Бартек почесал затылок.

— Да ведь и пан был у немцев в руках.

— Ну так что же? Пани-то ведь богатая! Теперь они могут всех немцев в Гнетове купить,—  значит, пану все и можно говорить. Выборы, говорит пан, скоро будут, так пусть, мол, люди за немцев не голосуют, а я, говорит, и Юсту заплачу, и Беге приструню. А пани его за это обняла, а пан про тебя спрашивал и сказал, что если ты болен, так он потолкует с доктором, чтоб он тебе свидетельство написал, что ты не можешь сейчас сидеть.
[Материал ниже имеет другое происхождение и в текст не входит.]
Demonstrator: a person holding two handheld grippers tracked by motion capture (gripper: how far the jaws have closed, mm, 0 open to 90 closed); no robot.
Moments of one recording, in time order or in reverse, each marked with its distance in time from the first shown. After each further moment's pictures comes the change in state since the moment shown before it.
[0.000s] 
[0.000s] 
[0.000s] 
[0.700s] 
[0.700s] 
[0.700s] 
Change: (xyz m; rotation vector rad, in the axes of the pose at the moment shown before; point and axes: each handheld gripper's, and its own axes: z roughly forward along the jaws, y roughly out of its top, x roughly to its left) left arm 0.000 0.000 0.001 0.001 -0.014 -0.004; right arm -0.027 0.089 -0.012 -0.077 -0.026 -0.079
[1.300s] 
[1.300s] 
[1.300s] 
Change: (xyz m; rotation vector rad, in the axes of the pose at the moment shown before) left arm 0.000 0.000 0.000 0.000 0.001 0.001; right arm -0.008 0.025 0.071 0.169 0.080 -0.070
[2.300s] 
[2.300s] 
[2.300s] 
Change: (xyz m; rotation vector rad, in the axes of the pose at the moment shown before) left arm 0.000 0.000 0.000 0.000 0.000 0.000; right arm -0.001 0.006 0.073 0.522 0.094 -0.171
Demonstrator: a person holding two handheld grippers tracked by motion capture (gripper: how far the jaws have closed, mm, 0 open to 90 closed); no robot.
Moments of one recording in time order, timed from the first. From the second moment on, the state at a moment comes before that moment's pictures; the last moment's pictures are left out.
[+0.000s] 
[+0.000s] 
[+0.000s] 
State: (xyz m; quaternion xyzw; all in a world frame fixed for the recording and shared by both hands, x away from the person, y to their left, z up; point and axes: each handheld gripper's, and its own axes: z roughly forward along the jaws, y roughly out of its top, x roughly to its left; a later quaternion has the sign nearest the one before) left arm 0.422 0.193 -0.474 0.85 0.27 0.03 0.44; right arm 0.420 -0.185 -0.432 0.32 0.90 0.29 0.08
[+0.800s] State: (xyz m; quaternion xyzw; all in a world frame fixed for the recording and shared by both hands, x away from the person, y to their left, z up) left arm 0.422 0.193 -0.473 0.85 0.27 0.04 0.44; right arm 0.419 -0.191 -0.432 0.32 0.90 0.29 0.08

Если, говорит, не выпустят его совсем, так лучше зимой ему отсидеть, а теперь, говорит, жатва скоро, так он по хозяйству нужен. Понял? Вчера пан в городе был, а сегодня доктор в Гнетово приедет: паи его пригласил. Этот —  не немец. Он и свидетельство напишет. А зимой будешь в тюрьме сидеть, как король какой, и тепло тут, и жрать дадут даром, а теперь отпустят домой работать. Самое главное, что Юсту заплатим, а пан, может, и процентов не возьмет. Осенью если не все ему отдадим, так я пани подождать попрошу. Награди ее матерь божья... Понял?